- Theatrical release poster
- Directed by: George Marshall Edward F. Cline
- Screenplay by: Everett Freeman Richard Mack George Marion, Jr.
- Story by: Charles Bogle
- Produced by: Lester Cowan
- Starring: W. C. Fields Edgar Bergen Charlie McCarthy
- Cinematography: Milton R. Krasner
- Edited by: Otto Ludwig
- Music by: Frank Skinner
- Distributed by: Universal Pictures
- Release date: February 18, 1939 (United States);
- Running time: 79 mins.
- Country: United States
- Language: English

= You Can't Cheat an Honest Man =

1939 film directed by George Marshall

You Can't Cheat an Honest Man is a 1939 American comedy film directed by George Marshall and Edward F. Cline and starring W. C. Fields. Fields also wrote the story on which the film is based, under the name Charles Bogle.

== Plot ==
Circus proprietor Larsen E. Whipsnade is struggling to keep a step ahead of foreclosure, and clearly not paying his performers, including Edgar Bergen and Charlie McCarthy (Bergen's ventriloquist's dummy/alter-ego, whom Whipsnade hates). Whipsnade's co-ed daughter pays a visit and falls in love with Bergen, but after she sees the financial mess that her father is in, she decides to marry Roger, a tiresome young millionaire. Whipsnade initially approves of the marriage, and just to be sure that the penniless Bergen doesn't win out (and make McCarthy an in-law), he sets the pair adrift in a hot-air balloon. However, Whipsnade creates a scene at the engagement party, and father and daughter escape together in a chariot, with Bergen and McCarthy in pursuit.

Every time a performer is taken sick, Whipsnade must unconvincingly disguise himself and go on in the performer's place, This has him subbing for sword swallowers with tonsillitis, female sharpshooters with arthritis, and Bergen himself (with a false mustache to hide moving lips).

==Cast==
- W. C. Fields as Larsen E. Whipsnade
- Edgar Bergen as Himself and the characters Charlie McCarthy and Mortimer Snerd
- Constance Moore as Vicky Whipsnade
- John Arledge as Phineas Whipsnade
- Eddie Anderson as Rochester (billed as Cheerful)
- James Bush as Roger Bel-Goodie
- Mary Forbes as Mrs. Bel-Goodie
- Thurston Hall as Mr. Bel-Goodie
- Grady Sutton as Chester
- Princess Baba as Herself
- Charles Coleman as Butler
- Edward Brophy as Corbett
- Arthur Hohl as Burr
- Blacaman as Himself
- Ferris Taylor as Deputy Sheriff
- Ivan Lebedeff as Ronnie

==Production background==
The film's whimsical title comes from a line spoken by Fields about ten minutes into the film.

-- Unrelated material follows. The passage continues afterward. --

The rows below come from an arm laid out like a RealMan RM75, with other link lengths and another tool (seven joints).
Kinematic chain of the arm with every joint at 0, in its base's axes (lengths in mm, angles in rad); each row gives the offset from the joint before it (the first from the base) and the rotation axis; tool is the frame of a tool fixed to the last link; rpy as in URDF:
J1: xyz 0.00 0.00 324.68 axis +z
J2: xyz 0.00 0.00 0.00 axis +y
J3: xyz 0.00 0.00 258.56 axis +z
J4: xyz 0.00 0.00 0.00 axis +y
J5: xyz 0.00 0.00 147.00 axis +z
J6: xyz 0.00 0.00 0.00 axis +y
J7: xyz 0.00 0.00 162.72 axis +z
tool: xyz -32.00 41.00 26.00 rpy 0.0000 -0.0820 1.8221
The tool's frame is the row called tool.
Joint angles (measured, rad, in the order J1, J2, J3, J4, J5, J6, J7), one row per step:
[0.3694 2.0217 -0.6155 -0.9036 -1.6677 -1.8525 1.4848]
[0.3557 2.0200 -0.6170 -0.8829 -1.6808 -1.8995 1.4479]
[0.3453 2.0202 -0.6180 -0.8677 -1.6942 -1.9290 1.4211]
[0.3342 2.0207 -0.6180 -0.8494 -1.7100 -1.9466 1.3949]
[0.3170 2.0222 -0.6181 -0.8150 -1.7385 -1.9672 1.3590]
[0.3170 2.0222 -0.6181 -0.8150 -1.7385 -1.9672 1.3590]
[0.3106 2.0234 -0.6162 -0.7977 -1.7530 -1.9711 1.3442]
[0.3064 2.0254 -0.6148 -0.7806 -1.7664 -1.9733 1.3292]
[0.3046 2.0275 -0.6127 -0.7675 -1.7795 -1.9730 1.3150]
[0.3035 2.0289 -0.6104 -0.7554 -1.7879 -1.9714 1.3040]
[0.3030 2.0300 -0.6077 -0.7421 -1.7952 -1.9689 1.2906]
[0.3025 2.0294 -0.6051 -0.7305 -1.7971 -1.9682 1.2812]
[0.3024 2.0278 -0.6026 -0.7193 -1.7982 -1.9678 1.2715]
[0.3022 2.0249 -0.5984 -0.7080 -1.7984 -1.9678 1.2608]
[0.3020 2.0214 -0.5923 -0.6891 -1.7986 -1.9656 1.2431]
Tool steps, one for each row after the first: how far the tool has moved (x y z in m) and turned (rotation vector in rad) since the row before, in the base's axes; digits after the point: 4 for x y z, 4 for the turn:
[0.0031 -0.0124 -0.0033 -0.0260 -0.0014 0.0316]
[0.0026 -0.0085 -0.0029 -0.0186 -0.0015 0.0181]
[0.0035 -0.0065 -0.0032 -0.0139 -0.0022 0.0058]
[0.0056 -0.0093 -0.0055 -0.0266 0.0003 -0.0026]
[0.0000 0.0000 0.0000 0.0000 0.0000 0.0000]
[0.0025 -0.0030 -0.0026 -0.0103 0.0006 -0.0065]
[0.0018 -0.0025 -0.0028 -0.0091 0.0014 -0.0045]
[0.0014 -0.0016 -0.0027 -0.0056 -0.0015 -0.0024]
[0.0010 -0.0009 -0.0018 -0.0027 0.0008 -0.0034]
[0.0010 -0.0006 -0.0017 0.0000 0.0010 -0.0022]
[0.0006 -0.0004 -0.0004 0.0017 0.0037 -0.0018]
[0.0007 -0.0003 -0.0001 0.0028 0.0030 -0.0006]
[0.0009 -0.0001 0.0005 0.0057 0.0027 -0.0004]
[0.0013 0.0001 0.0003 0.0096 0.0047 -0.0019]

Whipsnade says that his grandfather Litvak's last words, spoken "just before they sprung the trap", were: "You can't cheat an honest man; never give a sucker an even break, or smarten up a chump." The line expands on his character's comment to his daughter in the musical Poppy (1923): "Let me give you just one bit of fatherly advice: Never give a sucker an even break." (This is the title of a subsequent Fields film, made in 1941.) The character name is obviously a play on "larceny", a point which Fields reinforces at one point when someone calls him "Larceny Whipsnake".

The film features Edgar Bergen and Charlie McCarthy, capitalizing on the popularity of their ongoing radio "feud" with Fields.

According to historian William K. Everson, the film has three directors. George Marshall, the credited director, did not get along with Fields, so he worked mostly with the other cast members, while Eddie Cline was brought in to work with Fields, who had worked previously with Cline and liked him. (Cline in fact went on to direct Fields' next three films.) B. Reeves Eason was the second-unit director, helming the chase scenes and other action-oriented material.

==In popular culture==
- Fields' character in this film would inspire the authors of the comic strip The Wizard of Id to create a shady lawyer character, a Fields caricature named "Larsen E. Pettifogger".
- Fields' character in this film also inspired the authors of the Lucky Luke comic strip, in the album Western Circus.
- A scene from the film is featured in the opening to Dummy (2002).